You are claiming that demanding payment for further distribution is a "right" in both cases, which the GPL demands you "give up" in the 1st case. I disagree. I claim that, in the 1st case, you have no right (except for fair use) to distribute the software or permit further distribution (with or without payment). The GPL provides you the ability to distribute the software, but does not provide you the ability to prevent further distribution. You are giving up no right.

As for the Red Hat situation, I don't have a strong opinion one way or another. I tend to agree with the your analysis, since, as you pointed out, a RH subscriber loses nothing if they distribute the materials after their subscription expires.

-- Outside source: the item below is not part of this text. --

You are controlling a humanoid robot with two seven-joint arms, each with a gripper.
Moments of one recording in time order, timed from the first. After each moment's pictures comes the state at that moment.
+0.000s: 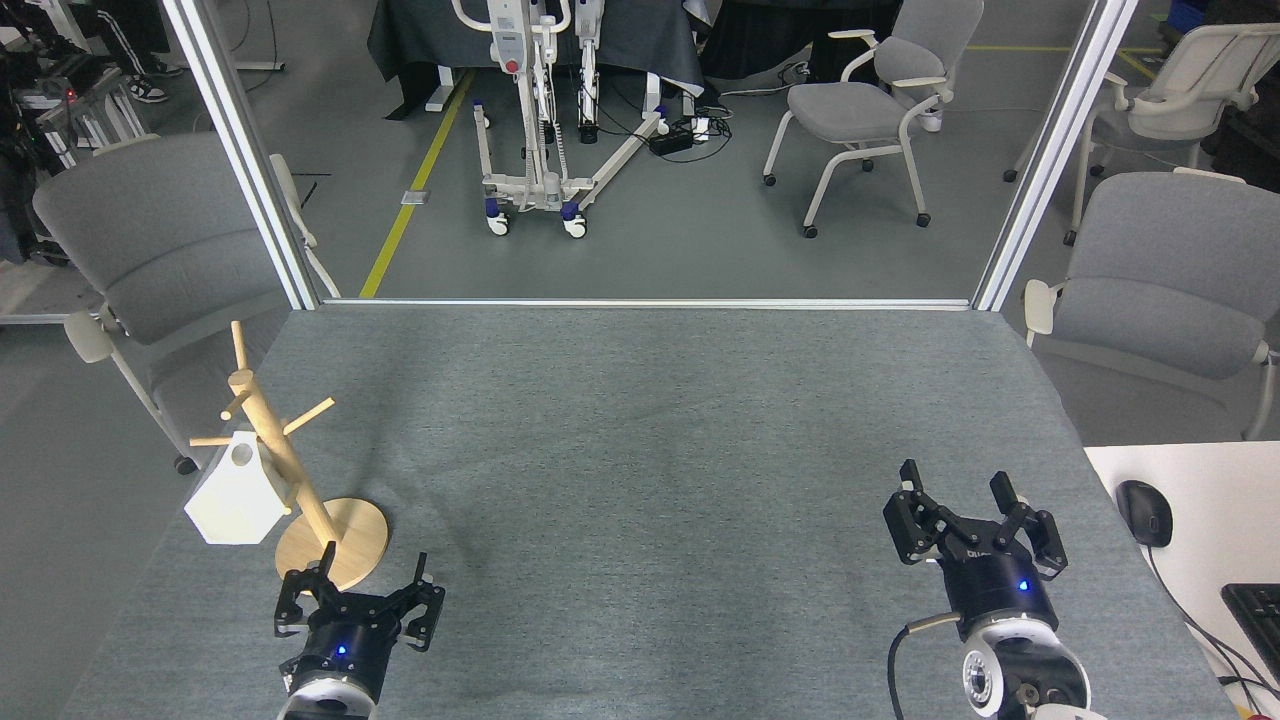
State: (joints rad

GPL does not ask you to give up rights.

Posted Mar 3, 2011 6:03 UTC (Thu) by jthill (guest, #56558) [Link]

You're presenting a false dichotomy between the GPL and no license at all, and confusing a license to distribute with the right to dictate terms.

The only reason you are constrained at all is that the other copyright holders have the right to dictate license terms. If you create a derived work, you are one of those copyright holders, and you also have the right to dictate terms. If you can't all arrive at a compatible set of terms for a license to distribute, then none of you can distribute — but only because you and they have the right to dictate terms.

Two of the infinite myriad of possible sets of terms you and the other copyright holders may offer are

BSD: you retain, you may exercise, your right to offer any terms at all for a license to your own work, your own copyright interest, in any derived work. You may stipulate any restrictions and charge any fee.

GPL: you give up, you may not exercise, that right: if you distribute at all you must offer specific permissions at no charge.

GPL does not ask you to give up rights.

Posted Mar 4, 2011 23:58 UTC (Fri) by cas (subscriber, #52554) [Link]

the point you are missing is that in both cases (BSD licensed code and GPL licensed) code, the ability to distribute derived works is *NOT* a right, it is a permission granted by the license of the original work.

without permission being granted, you have no right to distribute works derived from other people's copyrighted works.

i suspect that what is confusing you on this issue is that BSD and GPL have different conditions on that grant of permission, but (in the context of this argument) that is irrelevant.

BSD code is not public domain, any more than GPL code is.

GPL does not ask you to give up rights.

Posted Mar 5, 2011 2:27 UTC (Sat) by jthill (guest, #56558) [Link]

Hi, no, please find (at least) all uses of the phrase "the right to" in the history of this conversation. I certainly didn't make that mistake.